▶ ACTION ITEM
In full and without alteration, write out the data below.

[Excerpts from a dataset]

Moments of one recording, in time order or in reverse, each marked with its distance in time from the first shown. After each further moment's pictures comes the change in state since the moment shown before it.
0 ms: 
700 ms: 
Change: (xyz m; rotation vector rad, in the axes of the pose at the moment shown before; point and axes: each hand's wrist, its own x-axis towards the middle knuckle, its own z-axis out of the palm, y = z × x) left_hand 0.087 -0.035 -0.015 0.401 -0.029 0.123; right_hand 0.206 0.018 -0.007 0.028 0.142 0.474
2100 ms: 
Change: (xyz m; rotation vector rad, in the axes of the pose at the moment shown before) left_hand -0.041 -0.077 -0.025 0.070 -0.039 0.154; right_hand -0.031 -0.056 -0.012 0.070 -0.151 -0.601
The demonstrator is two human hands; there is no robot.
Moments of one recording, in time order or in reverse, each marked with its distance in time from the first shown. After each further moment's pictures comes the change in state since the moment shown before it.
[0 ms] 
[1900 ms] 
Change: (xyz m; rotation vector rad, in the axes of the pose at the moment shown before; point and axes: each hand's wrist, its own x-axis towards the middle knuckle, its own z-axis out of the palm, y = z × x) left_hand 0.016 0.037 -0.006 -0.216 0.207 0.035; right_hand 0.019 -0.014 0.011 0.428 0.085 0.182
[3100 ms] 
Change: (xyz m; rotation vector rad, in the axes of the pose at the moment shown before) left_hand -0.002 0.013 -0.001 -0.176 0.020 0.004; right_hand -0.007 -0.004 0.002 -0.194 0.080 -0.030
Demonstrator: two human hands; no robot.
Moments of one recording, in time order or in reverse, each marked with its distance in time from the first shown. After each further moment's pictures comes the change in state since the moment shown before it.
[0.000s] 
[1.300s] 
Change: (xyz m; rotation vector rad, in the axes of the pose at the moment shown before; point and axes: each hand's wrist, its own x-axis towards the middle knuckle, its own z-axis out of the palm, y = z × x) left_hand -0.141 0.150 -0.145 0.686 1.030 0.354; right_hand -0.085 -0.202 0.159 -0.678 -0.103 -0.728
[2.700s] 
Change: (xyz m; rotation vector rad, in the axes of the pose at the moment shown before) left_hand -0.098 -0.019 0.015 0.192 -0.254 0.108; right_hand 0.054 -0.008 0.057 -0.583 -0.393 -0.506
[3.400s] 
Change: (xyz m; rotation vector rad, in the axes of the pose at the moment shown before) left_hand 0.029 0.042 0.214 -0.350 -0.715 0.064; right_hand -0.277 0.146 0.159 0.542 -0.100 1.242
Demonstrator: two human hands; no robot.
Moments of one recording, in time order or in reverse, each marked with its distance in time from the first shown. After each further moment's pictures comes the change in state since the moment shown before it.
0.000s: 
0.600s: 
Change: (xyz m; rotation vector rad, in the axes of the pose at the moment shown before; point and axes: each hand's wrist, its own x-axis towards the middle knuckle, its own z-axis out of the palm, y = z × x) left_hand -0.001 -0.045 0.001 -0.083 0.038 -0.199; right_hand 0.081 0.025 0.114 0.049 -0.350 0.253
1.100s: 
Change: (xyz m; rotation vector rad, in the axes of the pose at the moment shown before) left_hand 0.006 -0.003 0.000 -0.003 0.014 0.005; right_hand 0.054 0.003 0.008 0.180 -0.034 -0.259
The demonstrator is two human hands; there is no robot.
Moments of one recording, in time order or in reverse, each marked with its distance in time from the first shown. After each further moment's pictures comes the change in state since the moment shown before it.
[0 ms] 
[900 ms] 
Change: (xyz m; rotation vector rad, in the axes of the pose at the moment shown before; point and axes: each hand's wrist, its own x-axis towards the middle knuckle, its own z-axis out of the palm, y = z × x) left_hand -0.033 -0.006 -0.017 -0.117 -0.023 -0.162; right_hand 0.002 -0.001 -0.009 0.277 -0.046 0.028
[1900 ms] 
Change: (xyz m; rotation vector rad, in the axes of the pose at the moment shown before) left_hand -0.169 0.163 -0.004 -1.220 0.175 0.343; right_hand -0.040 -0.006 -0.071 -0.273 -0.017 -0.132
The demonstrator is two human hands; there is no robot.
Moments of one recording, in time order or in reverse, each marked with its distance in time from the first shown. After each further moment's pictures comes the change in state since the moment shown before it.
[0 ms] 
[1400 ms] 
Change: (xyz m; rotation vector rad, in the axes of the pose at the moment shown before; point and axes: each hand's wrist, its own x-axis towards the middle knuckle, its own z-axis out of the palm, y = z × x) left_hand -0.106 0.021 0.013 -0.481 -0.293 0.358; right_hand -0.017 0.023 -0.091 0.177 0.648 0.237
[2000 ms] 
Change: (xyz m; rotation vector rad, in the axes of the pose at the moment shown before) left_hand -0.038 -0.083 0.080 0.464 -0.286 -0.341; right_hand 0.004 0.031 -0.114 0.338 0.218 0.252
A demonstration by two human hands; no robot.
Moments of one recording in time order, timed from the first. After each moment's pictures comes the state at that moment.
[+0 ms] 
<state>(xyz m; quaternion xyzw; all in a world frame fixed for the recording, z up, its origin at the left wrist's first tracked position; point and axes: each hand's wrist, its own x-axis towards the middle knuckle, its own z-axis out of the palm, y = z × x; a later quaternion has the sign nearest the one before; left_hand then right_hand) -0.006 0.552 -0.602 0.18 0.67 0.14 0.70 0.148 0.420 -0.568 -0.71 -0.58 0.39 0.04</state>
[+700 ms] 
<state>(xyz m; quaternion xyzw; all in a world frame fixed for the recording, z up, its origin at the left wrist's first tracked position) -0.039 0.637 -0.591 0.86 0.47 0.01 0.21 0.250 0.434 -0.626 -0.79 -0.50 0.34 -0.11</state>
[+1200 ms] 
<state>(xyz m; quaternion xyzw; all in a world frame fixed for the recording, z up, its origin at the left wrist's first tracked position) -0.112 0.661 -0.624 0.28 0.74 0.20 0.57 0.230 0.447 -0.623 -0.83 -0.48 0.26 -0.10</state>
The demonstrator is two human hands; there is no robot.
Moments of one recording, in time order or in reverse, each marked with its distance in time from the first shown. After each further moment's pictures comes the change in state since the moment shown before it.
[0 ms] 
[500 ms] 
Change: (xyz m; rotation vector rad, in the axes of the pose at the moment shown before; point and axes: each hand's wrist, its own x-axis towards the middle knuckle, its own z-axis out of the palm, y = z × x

▶ ANSWER TO THE EXERCISE
Moments of one recording, in time order or in reverse, each marked with its distance in time from the first shown. After each further moment's pictures comes the change in state since the moment shown before it.
0 ms: 
700 ms: 
Change: (xyz m; rotation vector rad, in the axes of the pose at the moment shown before; point and axes: each hand's wrist, its own x-axis towards the middle knuckle, its own z-axis out of the palm, y = z × x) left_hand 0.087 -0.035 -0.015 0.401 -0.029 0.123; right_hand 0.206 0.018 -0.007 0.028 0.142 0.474
2100 ms: 
Change: (xyz m; rotation vector rad, in the axes of the pose at the moment shown before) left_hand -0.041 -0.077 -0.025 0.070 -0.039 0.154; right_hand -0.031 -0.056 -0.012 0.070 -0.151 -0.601
The demonstrator is two human hands; there is no robot.
Moments of one recording, in time order or in reverse, each marked with its distance in time from the first shown. After each further moment's pictures comes the change in state since the moment shown before it.
[0 ms] 
[1900 ms] 
Change: (xyz m; rotation vector rad, in the axes of the pose at the moment shown before; point and axes: each hand's wrist, its own x-axis towards the middle knuckle, its own z-axis out of the palm, y = z × x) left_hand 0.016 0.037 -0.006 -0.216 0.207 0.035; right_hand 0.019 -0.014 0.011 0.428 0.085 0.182
[3100 ms] 
Change: (xyz m; rotation vector rad, in the axes of the pose at the moment shown before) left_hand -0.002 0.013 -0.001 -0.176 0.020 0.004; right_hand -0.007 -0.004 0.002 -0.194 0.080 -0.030
Demonstrator: two human hands; no robot.
Moments of one recording, in time order or in reverse, each marked with its distance in time from the first shown. After each further moment's pictures comes the change in state since the moment shown before it.
[0.000s] 
[1.300s] 
Change: (xyz m; rotation vector rad, in the axes of the pose at the moment shown before; point and axes: each hand's wrist, its own x-axis towards the middle knuckle, its own z-axis out of the palm, y = z × x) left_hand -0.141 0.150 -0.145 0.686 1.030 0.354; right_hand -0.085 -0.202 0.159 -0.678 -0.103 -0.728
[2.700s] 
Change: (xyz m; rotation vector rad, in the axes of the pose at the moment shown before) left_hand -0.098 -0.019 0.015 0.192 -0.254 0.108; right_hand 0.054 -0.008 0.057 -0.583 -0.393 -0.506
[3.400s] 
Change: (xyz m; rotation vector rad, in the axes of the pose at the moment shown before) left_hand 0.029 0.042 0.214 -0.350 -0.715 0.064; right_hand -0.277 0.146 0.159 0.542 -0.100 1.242
Demonstrator: two human hands; no robot.
Moments of one recording, in time order or in reverse, each marked with its distance in time from the first shown. After each further moment's pictures comes the change in state since the moment shown before it.
0.000s: 
0.600s: 
Change: (xyz m; rotation vector rad, in the axes of the pose at the moment shown before; point and axes: each hand's wrist, its own x-axis towards the middle knuckle, its own z-axis out of the palm, y = z × x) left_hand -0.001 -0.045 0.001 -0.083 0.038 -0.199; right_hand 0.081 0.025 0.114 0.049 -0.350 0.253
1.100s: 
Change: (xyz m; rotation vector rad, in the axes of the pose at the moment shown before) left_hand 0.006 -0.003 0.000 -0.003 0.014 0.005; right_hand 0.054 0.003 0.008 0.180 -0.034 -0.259
The demonstrator is two human hands; there is no robot.
Moments of one recording, in time order or in reverse, each marked with its distance in time from the first shown. After each further moment's pictures comes the change in state since the moment shown before it.
[0 ms] 
[900 ms] 
Change: (xyz m; rotation vector rad, in the axes of the pose at the moment shown before; point and axes: each hand's wrist, its own x-axis towards the middle knuckle, its own z-axis out of the palm, y = z × x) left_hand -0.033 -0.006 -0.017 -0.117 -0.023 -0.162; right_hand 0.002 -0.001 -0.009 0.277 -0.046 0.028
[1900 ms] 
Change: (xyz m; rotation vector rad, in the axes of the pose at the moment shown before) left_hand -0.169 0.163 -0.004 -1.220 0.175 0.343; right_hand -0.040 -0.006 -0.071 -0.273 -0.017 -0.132
The demonstrator is two human hands; there is no robot.
Moments of one recording, in time order or in reverse, each marked with its distance in time from the first shown. After each further moment's pictures comes the change in state since the moment shown before it.
[0 ms] 
[1400 ms] 
Change: (xyz m; rotation vector rad, in the axes of the pose at the moment shown before; point and axes: each hand's wrist, its own x-axis towards the middle knuckle, its own z-axis out of the palm, y = z × x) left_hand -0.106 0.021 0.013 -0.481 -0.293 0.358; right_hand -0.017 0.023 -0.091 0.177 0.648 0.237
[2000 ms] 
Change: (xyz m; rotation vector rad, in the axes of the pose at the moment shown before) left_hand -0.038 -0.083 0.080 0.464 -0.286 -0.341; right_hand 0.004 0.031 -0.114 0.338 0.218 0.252
A demonstration by two human hands; no robot.
Moments of one recording in time order, timed from the first. After each moment's pictures comes the state at that moment.
[+0 ms] 
<state>(xyz m; quaternion xyzw; all in a world frame fixed for the recording, z up, its origin at the left wrist's first tracked position; point and axes: each hand's wrist, its own x-axis towards the middle knuckle, its own z-axis out of the palm, y = z × x; a later quaternion has the sign nearest the one before; left_hand then right_hand) -0.006 0.552 -0.602 0.18 0.67 0.14 0.70 0.148 0.420 -0.568 -0.71 -0.58 0.39 0.04</state>
[+700 ms] 
<state>(xyz m; quaternion xyzw; all in a world frame fixed for the recording, z up, its origin at the left wrist's first tracked position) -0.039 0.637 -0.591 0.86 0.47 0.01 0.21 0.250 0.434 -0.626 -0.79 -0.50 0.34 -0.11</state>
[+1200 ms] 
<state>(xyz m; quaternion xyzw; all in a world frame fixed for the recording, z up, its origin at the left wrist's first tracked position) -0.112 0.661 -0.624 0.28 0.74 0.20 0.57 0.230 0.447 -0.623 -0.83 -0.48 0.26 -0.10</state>
The demonstrator is two human hands; there is no robot.
Moments of one recording, in time order or in reverse, each marked with its distance in time from the first shown. After each further moment's pictures comes the change in state since the moment shown before it.
[0 ms] 
[500 ms] 
Change: (xyz m; rotation vector rad, in the axes of the pose at the moment shown before; point and axes: each hand's wrist, its own x-axis towards the middle knuckle, its own z-axis out of the palm, y = z × x

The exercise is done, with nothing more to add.